ASSIGNED TASK: No pictures in the copy, please: retype all the records exactly.

RECORDS PROVIDED:
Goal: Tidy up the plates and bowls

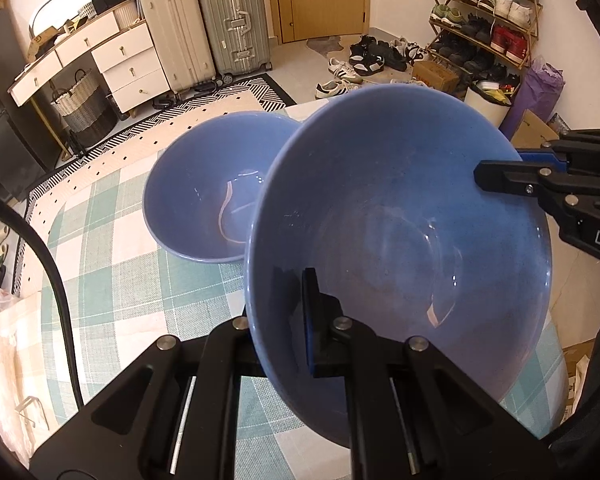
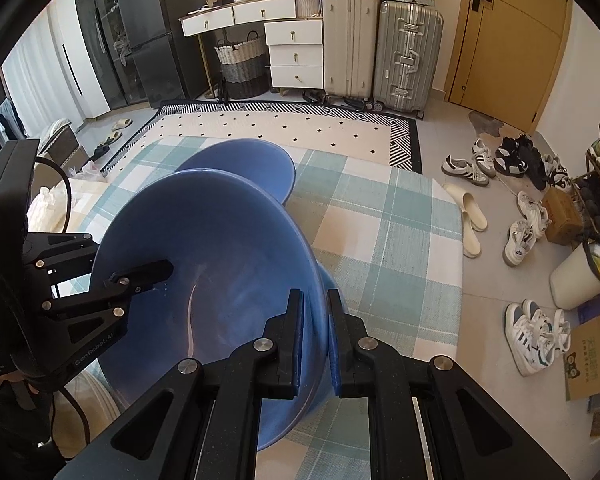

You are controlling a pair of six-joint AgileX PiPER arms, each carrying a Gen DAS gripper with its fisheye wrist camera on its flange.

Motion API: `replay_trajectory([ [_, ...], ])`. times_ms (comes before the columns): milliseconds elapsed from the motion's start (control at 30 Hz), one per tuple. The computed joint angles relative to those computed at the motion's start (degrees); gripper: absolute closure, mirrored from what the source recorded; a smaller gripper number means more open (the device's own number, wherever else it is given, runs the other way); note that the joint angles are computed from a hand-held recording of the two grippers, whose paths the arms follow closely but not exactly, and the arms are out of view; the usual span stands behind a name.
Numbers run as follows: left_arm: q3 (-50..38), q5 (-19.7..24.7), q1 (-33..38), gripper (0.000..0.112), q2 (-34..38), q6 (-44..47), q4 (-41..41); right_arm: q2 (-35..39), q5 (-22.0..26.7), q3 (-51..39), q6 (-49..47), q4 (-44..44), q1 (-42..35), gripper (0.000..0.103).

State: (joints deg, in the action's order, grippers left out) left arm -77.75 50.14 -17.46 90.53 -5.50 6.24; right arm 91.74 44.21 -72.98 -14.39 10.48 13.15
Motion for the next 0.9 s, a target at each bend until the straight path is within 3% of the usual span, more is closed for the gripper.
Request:
replay_trajectory([
  [767, 0.7, -5.1, 3.0, 0.106, 6.3, 3.1, -3.0, 4.0, -4.3, 1.5, 5.5, -7.8, 1.9, 0.092],
  [900, 0.2, -5.1, 3.3, 0.102, 7.3, 3.2, -3.4, 4.2, -4.5, 1.7, 6.1, -8.6, 1.8, 0.092],
])
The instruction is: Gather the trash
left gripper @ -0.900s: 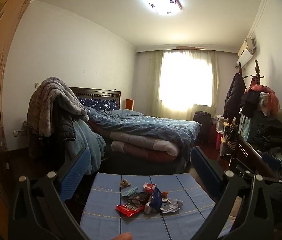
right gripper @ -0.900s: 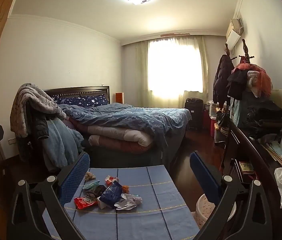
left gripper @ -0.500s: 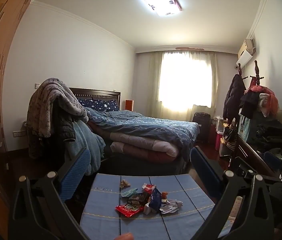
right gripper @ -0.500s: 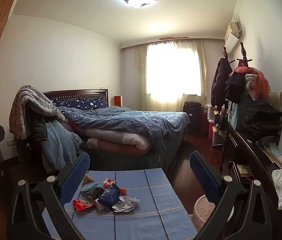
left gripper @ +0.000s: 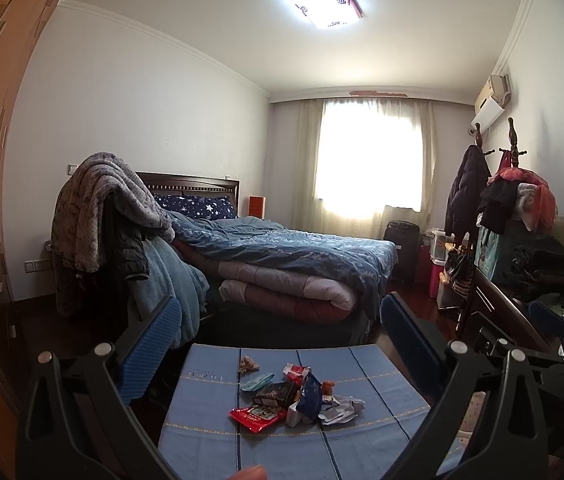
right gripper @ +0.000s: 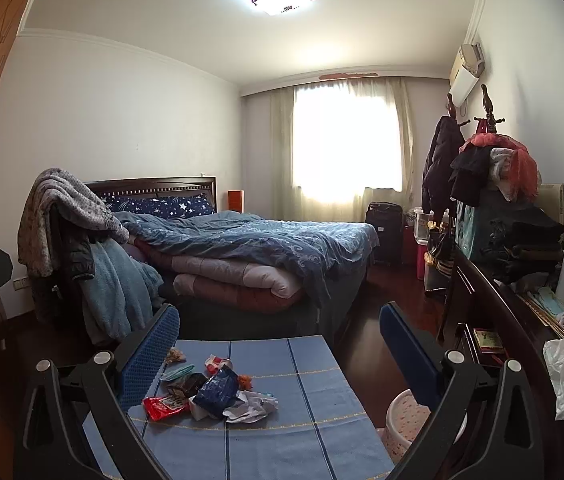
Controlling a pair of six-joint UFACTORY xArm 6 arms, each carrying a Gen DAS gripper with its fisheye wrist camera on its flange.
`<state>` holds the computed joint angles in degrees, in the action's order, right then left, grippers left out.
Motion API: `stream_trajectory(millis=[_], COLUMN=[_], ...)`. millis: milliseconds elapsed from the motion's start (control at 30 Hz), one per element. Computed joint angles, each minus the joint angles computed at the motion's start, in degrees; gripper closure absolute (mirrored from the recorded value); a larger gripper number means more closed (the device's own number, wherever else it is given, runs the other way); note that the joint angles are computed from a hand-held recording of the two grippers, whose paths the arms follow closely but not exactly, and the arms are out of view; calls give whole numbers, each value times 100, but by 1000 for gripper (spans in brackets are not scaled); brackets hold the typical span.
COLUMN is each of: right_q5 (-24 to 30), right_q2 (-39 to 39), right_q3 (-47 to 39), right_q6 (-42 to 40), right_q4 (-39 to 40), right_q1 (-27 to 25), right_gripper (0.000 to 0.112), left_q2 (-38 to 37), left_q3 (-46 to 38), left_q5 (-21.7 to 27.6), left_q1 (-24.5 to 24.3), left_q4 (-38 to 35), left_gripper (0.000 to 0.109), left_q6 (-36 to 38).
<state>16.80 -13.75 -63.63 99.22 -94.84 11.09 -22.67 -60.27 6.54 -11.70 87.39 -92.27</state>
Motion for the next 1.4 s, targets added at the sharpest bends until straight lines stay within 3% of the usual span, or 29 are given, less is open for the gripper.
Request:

RESULT BELOW:
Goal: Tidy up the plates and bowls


You are controlling a pair of six-joint AgileX PiPER arms, each carrying a Gen DAS gripper with its fisheye wrist camera on its flange.

Motion API: `replay_trajectory([ [_, ...], ])`. times_ms (comes before the columns): milliseconds elapsed from the motion's start (control at 30 Hz), one per tuple. The computed joint angles relative to those computed at the motion's start (degrees); gripper: absolute closure, mirrored from what the source recorded; a smaller gripper number means more open (the device's own number, wherever else it is given, runs the other way); note that the joint angles are computed from a hand-held recording of the two grippers, whose paths the arms follow closely but not exactly, and the arms are out of view; the usual span stands behind a name.
Numbers run as follows: left_arm: q3 (-50..38), q5 (-19.7..24.7), q1 (-33..38), gripper (0.000..0.112), q2 (-34..38), q6 (-44..47), q4 (-41..41); right_arm: q2 (-35..39), q5 (-22.0..26.7), q3 (-51..39), q6 (-49..47), q4 (-44..44), q1 (-42..35), gripper (0.000..0.103).

State: (joints deg, in the action's order, grippers left out) left arm -77.75 50.14 -17.46 90.53 -5.50 6.24; right arm 91.74 44.21 -72.98 -14.39 10.48 13.15
Motion for the next 0.9 s, a target at each bend until the straight path is within 3% of the usual span, more is closed for the gripper.
Request:
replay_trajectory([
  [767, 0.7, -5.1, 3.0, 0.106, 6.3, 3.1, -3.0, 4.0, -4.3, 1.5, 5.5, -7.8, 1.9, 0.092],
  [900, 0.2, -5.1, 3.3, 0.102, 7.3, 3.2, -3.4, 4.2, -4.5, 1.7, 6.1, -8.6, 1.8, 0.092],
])
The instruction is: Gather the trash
left gripper @ -0.900s: 
right gripper @ -0.900s: 
left gripper @ -0.500s: 
right gripper @ -0.500s: 
left gripper @ +0.000s: 
right gripper @ +0.000s: 
Controlling a pair of six-joint UFACTORY xArm 6 arms, each carrying a Gen DAS gripper with its fisheye wrist camera on its flange.
`<state>` holds the computed joint angles in degrees, in the action's order, right then left, grippers left out.
Motion API: `stream_trajectory(millis=[_], COLUMN=[_], ...)`. millis: milliseconds elapsed from the motion's start (control at 30 Hz), one per element. Computed joint angles, each minus the joint angles computed at the motion's start, in degrees; gripper closure absolute (mirrored from the recorded value); a larger gripper number means more closed (the device's own number, wherever else it is given, runs the other way); note that the joint angles are computed from a hand-held recording of the two grippers, whose paths the arms follow closely but not exactly, and the arms are out of view; calls give whole numbers, each value times 100, but by 1000 for gripper (spans in brackets are not scaled); brackets hold the typical span.
COLUMN is each of: right_q5 (-24 to 30), right_q2 (-39 to 39), right_q3 (-47 to 39), right_q6 (-42 to 40), right_q4 (-39 to 40), right_q1 (-27 to 25), right_gripper (0.000 to 0.112), left_q2 (-38 to 37), left_q3 (-46 to 38), left_q5 (-21.7 to 27.6), left_q1 (-24.5 to 24.3), left_q4 (-38 to 35), left_gripper (0.000 to 0.109), left_q6 (-36 to 38).
<state>16.80 -13.75 -63.63 99.22 -94.84 11.09 -22.67 -60.27 6.54 -11.70 87.39 -92.27</state>
Motion for the next 1.4 s, targets added at the sharpest bends until straight lines stay within 3% of the usual span, or 29 are given, less is open for the gripper.
Request:

What precedes this is the full answer.